_Exercise directions_: Return every line below as is, leaving out the pictures.

Data entries
+++
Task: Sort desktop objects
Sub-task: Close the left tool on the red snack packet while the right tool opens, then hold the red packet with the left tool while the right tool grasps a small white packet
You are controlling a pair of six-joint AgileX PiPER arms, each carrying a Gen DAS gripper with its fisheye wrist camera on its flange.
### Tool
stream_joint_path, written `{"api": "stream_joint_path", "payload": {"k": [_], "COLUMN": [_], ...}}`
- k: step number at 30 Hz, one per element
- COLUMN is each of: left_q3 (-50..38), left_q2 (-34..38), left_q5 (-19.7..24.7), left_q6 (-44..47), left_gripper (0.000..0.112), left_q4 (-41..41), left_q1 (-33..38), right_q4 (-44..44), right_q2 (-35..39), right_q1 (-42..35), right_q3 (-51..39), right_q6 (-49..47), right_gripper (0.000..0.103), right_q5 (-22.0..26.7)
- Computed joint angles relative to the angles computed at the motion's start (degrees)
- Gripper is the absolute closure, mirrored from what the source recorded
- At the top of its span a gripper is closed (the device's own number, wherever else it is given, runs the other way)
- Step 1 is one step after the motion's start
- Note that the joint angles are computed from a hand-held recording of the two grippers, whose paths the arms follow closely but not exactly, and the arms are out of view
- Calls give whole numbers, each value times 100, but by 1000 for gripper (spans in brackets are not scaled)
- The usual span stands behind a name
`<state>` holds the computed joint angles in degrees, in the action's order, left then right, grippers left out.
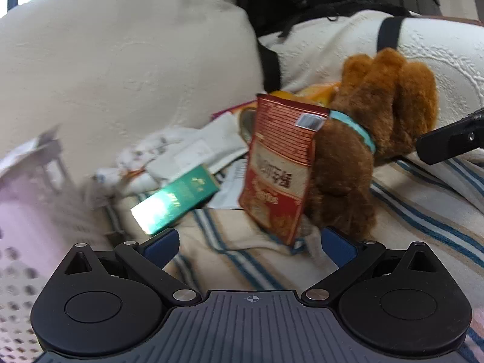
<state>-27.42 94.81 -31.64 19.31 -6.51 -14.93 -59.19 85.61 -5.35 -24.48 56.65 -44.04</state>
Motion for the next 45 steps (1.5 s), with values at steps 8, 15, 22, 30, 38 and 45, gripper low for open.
{"api": "stream_joint_path", "payload": {"k": [8,15,22,30,38,45], "left_q3": [-835,-914,-1139,-2003,-1176,542], "left_q2": [778,886,926,1546,1028,-475], "left_q5": [-24,-205,81,517,-128,-670], "left_q6": [540,110,-342,271,-349,30], "left_gripper": [9,19,25,84,105,105], "left_q4": [-569,-108,-151,-869,-681,-1224], "left_q1": [-272,7,191,-97,-33,-158], "right_q4": [570,760,864,1078,1731,3319], "right_q2": [290,406,555,554,317,111], "right_q1": [208,110,20,64,411,1800], "right_q3": [-489,-410,-308,-237,-6,-294], "right_q6": [545,213,68,-185,-1022,-3054], "right_gripper": [41,40,39,38,35,34], "right_q5": [-294,-476,-655,-585,-314,663]}}
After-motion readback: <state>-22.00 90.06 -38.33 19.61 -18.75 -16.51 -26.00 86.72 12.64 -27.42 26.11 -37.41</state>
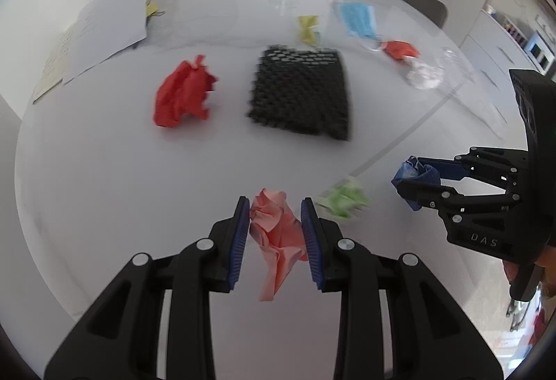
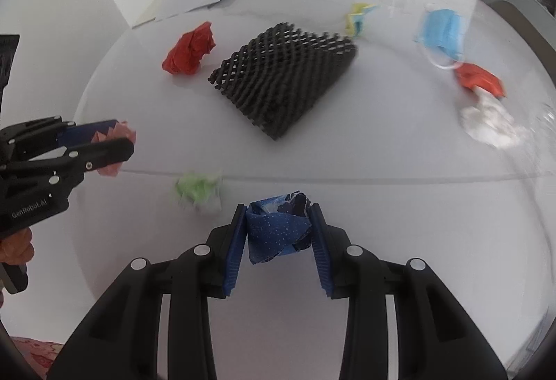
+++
_Task solution_:
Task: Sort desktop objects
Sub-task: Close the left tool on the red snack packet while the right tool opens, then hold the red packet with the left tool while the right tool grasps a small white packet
You are controlling a pair of six-joint AgileX PiPER arms, each carrying a Gen DAS gripper with its fisheye wrist camera on its flange.
### Tool
stream_joint_path, written `{"api": "stream_joint_path", "payload": {"k": [_], "COLUMN": [_], ...}}`
- k: step number at 30 Hz, one per element
- COLUMN is each of: left_q3 (-50..38), left_q2 (-34..38), left_q5 (-19.7..24.7), left_q6 (-44..47), left_gripper (0.000..0.112), left_q4 (-41..41), left_q1 (-33..38), right_q4 (-44..44), right_q2 (-35..39), right_q1 (-42..35), right_q3 (-51..39), right_q6 (-49..47), right_gripper (0.000..0.103), right_q5 (-22.0..26.7)
- Computed joint angles relative to the angles computed at the motion's start (degrees)
- Gripper is the absolute closure, mirrored from what the source recorded
- At the top of its span a gripper is closed (the device's own number, wherever else it is given, runs the other way)
- Step 1 is one step after the motion's start
- Note that the joint angles are computed from a hand-held recording of the two grippers, whose paths the arms follow closely but not exactly, and the arms are out of view
- Calls give whole numbers, each value times 100, but by 1000 for gripper (spans in brackets are not scaled)
- The usual span stands behind a name
`<state>` holds the computed joint angles in degrees, in the action's order, left then right, grippers left out.
<state>-27.42 94.81 -31.64 19.31 -6.51 -14.93 -59.19 85.61 -5.35 -24.48 56.65 -44.04</state>
Motion for the next 45 steps (1.5 s), with values at steps 8, 15, 22, 30, 38 and 45, gripper low for open.
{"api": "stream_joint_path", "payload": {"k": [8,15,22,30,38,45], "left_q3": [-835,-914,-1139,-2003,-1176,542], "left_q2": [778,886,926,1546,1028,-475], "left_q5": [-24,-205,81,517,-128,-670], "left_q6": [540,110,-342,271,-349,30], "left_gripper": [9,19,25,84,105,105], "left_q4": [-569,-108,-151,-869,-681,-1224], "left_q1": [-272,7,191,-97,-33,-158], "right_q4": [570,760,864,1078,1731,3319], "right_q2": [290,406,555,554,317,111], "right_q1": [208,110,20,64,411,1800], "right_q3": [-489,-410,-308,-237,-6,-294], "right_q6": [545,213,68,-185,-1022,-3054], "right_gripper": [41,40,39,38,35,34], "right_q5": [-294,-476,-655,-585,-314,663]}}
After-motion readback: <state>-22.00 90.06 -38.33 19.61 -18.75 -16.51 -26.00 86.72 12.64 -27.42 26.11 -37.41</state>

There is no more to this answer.